When done right, the high-performance data centers in academic and government institutions around the world should be on the cutting edge of all new technologies that enhance the performance of simulation, modeling, analytics, and artificial intelligence. Not the bleeding edge where the hyperscalers and national labs live, but something back from the riskiest part of the blade.
And so, with a nod of approval, we see the disaggregated and composable infrastructure taking hold in HPC, with aspiring composable fabric maker Liqid once again doing a big deal to test the ideas embodied in its Matrix Fabric and Liquid Command Center controller.
In this case, the Liquid Disaggregation and Composability Software and the PCI-Express Switching Fabric form the heart of a prototype of a system called Accelerating Computing for Emerging Sciences, or ACES for short, which is being built by the National Science Foundation. The ACES machine is developed and used by researchers from the University of Illinois, Texas A&M University, and the University of Texas and is installed at Texas A&M along with the Dell-built Grace 6.2 petaflops supercomputer, which consists of: 800 All-CPU computing node with Intel “Cascade Lake” Xeon SP processors plus 100 hybrid CPU-GPU nodes with the same Xeon SPs plus a paid Nvidia “Ampere” A100 GPU accelerator. (The system also has eight nodes of large storage, 3 TB instead of 384 GB per node, and eight nodes for inference with Nvidia T4 GPU accelerators.)
As you’d expect with two Texas universities, there was a pretty good chance that Dell would be the prime contractor for the ACES machine, and it actually is. The exact configuration of the hardware in ACES has not yet been determined, but it is known that the host processors are Intel “Sapphire Rapids” Xeon SPs processors, and the NSF Award documents indicate that they are variants with HBM2 will be storage on them, which we have discussed here, and which obviously use PCI-Express 5.0 controllers, which are then connected to a PCI-Express 5.0 fabric. The compute engines in the ACES system also include Intel Agilex FPGAs and “Ponte Vecchio” X.e HPC GPU accelerator.
Also, with heterogeneity and experimentation being a key mission for the ACES prototype, the machine will be used as Aurora vector engines from NEC, IPU engines from Graphcore, and custom compute ASICs (very little known about) from NextSilicon, an Israeli company Chip, contain startup that raised $ 200 million and is now worth $ 1.5 billion – not bad for a company no one knows about.
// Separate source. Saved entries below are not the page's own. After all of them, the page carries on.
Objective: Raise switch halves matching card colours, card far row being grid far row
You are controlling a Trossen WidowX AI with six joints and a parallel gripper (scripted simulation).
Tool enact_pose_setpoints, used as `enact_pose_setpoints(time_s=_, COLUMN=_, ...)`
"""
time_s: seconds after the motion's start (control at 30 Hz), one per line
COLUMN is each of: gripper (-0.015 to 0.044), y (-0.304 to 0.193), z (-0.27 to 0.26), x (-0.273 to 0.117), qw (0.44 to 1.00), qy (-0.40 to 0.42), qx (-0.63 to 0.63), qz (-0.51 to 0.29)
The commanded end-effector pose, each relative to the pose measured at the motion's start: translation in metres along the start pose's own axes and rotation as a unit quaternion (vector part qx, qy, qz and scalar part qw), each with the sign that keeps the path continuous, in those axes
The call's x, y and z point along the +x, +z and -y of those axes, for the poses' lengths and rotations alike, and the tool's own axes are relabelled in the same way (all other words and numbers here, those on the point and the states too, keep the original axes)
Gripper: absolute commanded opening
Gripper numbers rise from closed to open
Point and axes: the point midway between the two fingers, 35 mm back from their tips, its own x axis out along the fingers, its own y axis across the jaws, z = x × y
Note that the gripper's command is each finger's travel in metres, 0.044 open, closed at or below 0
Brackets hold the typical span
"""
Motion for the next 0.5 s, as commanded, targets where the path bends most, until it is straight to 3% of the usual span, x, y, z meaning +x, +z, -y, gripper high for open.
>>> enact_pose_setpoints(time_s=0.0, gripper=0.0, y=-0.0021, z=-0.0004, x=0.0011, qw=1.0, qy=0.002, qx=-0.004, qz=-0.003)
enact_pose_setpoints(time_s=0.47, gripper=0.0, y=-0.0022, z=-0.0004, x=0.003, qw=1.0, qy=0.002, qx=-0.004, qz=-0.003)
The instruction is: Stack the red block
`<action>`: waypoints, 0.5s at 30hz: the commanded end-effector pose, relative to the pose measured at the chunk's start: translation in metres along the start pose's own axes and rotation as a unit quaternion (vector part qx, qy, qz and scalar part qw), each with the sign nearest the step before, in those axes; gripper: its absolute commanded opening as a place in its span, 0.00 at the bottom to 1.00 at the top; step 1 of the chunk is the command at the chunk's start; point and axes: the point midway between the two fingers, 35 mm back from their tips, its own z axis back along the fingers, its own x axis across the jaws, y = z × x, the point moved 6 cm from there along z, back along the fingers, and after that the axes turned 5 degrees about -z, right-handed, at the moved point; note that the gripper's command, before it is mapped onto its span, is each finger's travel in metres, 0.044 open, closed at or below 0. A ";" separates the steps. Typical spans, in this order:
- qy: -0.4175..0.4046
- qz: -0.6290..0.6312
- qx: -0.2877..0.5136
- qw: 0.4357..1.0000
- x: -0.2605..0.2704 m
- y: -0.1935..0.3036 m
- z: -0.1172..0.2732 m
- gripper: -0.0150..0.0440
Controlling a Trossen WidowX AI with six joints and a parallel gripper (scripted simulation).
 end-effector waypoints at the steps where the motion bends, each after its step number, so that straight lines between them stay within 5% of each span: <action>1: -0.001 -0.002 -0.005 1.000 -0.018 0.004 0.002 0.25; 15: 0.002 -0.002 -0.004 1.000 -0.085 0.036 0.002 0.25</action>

The computing elements and the storage in the racks are connected via PCI-Express switched fabrics and managed by Matrix, and the nodes are also connected to each other and to external storage via 400 GB / s Quantum2 NDR InfiniBand connections. The plan is to have Optane memory banks in the racks and to connect an external parallel Luster file system to the cluster.
The ACES machine is managed under the auspices of the NSF’s Office of Advanced Cyberinfrastructure and has $ 5 million per year for hardware and $ 1 million per year for operations and power and cooling between 2022 and 2026 inclusive. ACES is planned to be operational by September 2022.
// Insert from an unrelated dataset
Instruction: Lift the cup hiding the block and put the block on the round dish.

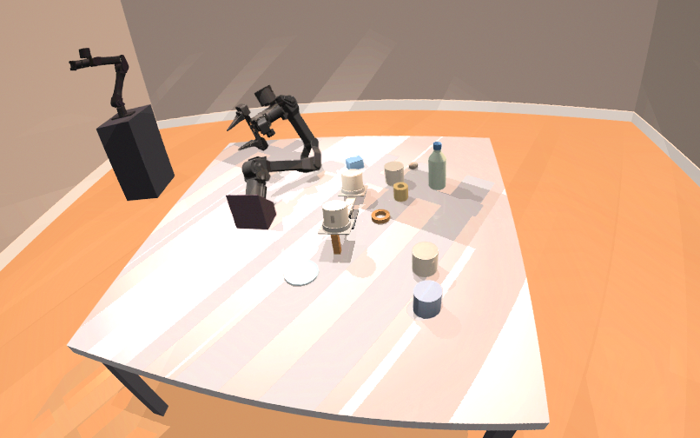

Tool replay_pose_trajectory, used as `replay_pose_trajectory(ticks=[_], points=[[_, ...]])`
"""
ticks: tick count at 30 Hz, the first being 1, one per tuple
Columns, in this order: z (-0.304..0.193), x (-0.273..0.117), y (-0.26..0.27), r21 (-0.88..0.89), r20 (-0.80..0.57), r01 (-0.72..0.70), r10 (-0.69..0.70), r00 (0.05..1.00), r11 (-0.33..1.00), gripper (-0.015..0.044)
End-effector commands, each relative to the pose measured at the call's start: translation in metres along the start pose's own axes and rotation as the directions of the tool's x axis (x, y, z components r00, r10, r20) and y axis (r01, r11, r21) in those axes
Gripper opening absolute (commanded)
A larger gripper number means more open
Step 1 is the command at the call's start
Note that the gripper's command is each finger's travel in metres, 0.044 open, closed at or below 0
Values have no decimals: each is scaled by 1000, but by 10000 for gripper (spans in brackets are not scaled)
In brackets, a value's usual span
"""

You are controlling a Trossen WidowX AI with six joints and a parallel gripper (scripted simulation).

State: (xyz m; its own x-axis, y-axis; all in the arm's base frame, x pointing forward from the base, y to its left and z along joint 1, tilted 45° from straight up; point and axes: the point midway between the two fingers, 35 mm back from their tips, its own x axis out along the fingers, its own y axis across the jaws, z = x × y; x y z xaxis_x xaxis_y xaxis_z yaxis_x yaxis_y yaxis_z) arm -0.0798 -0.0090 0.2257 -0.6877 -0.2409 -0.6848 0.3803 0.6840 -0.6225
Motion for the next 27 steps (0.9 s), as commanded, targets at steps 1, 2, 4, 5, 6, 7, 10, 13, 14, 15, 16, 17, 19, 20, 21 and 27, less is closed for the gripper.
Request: replay_pose_trajectory(ticks=[1, 2, 4, 5, 6, 7, 10, 13, 14, 15, 16, 17, 19, 20, 21, 27], points=[[1, 0, 0, -1, 5, -1, 1, 1000, 1000, 426], [3, 2, -2, -4, 22, -5, 5, 1000, 1000, 440], [12, 6, -7, -15, 81, -19, 20, 996, 1000, 440], [17, 8, -10, -22, 113, -28, 30, 993, 999, 440], [22, 10, -12, -28, 145, -37, 40, 989, 999, 440], [27, 12, -14, -35, 176, -46, 51, 983, 998, 440], [43, 16, -20, -57, 266, -77, 89, 960, 995, 440], [60, 20, -24, -83, 351, -112, 134, 927, 990, 440], [66, 20, -25, -92, 378, -124, 150, 914, 988, 440], [72, 21, -26, -101, 404, -137, 166, 900, 985, 440], [77, 21, -27, -111, 429, -150, 183, 885, 982, 440], [83, 22, -28, -122, 452, -163, 201, 869, 979, 440], [95, 22, -29, -144, 497, -191, 237, 835, 971, 440], [100, 22, -29, -155, 518, -205, 256, 816, 966, 440], [106, 21, -29, -168, 538, -219, 276, 797, 961, 440], [140, 17, -27, -249, 633, -311, 397, 664, 917, 440]])
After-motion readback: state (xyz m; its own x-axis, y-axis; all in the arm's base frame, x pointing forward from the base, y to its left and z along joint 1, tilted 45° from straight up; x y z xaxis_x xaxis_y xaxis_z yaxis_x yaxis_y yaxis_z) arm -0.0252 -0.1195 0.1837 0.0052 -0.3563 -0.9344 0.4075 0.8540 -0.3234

At the heart of the system is the liqid matrix stack, and as we discussed earlier, a supercomputer’s malleability could be more important than its raw data and speeds in the years to come, and the ACES prototype is testing this idea in the field. For those of you unfamiliar with Liqid, we profiled the company after it came out of cover in June 2017, talked about its three big system victories with the U.S. Army last fall, and then gave one Art’s mission statement on breakdown and composability when kicked off in 2021, which included thoughts on the second wave of composability, mainly championed by Liqid and GigaIO.
Register for our newsletter
With highlights, analyzes and stories from the week straight from us in your inbox, without in between.